First things first. As in the CDS/protein parsing example, the function receives a string and it is easier for us to operate with lists, so we split the string at the carriage returns. This time we also need to check for the start and end positions of the gene in the long string that is the DNA sequence of a GenBank file, so we just declare a couple of integers start and end. We also have a couple of strings to receive the gi ID and the gene product (id). And finally a boolean, that will tell us if the sequence in question is on the DNA complement strand, meaning it is a reverse complement of the DNA that is stored in the file.

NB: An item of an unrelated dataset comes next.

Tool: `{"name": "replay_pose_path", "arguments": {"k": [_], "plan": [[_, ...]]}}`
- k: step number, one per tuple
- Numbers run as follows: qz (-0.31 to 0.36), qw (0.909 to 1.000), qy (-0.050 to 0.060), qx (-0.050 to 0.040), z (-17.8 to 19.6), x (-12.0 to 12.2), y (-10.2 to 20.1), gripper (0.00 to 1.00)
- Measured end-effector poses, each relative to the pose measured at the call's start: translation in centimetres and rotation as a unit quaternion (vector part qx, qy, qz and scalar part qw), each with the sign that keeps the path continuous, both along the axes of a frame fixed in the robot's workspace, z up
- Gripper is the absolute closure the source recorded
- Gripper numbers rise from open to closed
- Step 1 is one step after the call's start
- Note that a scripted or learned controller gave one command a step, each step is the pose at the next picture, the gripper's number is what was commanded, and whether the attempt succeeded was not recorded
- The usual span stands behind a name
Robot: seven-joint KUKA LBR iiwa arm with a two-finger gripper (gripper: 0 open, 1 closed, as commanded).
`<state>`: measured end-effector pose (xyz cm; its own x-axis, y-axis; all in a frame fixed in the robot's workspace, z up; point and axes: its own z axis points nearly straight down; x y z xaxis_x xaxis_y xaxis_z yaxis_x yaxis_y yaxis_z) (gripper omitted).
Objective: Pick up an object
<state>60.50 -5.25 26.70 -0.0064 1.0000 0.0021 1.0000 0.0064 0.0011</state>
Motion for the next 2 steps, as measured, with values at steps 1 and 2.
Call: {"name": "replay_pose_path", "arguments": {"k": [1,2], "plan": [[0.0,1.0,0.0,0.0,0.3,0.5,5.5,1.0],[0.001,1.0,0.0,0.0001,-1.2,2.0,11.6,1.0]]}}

So we start our loop checking for the elements of each line. If we find a ' CDS ' we know that we can extract the start and end positions of the gene

if line.find('  CDS  ') >=0:
    temp = line.split()
    if temp[1].find('complement') >= 0:
        complement = True
        temp[1] = temp[1].replace('complement(', '')
        temp[1] = temp[1].replace(')', '')
    temp2 = temp[1].split('..')
    start = temp2[0]
    end = temp2[1]

We use temporary list and split the line at the spaces and then move to get the information from it. If the line is a reverse complement we remove the word from the entry and the parentheses. Whenever the gene annotation relates to the complement strand the entry is as such complement(10728..11330). We then use another temp object and split the second element in the split line and separate it at the double dots. From this latter split, we end up with two elements, the first is the start position and the second the end position of the gene.

To extract the other information everything works as the previous script, basically checking for the presence of certain words in the each line. In the end we return an instance of the class CDSinfo which will be used to extract the DNA sequence.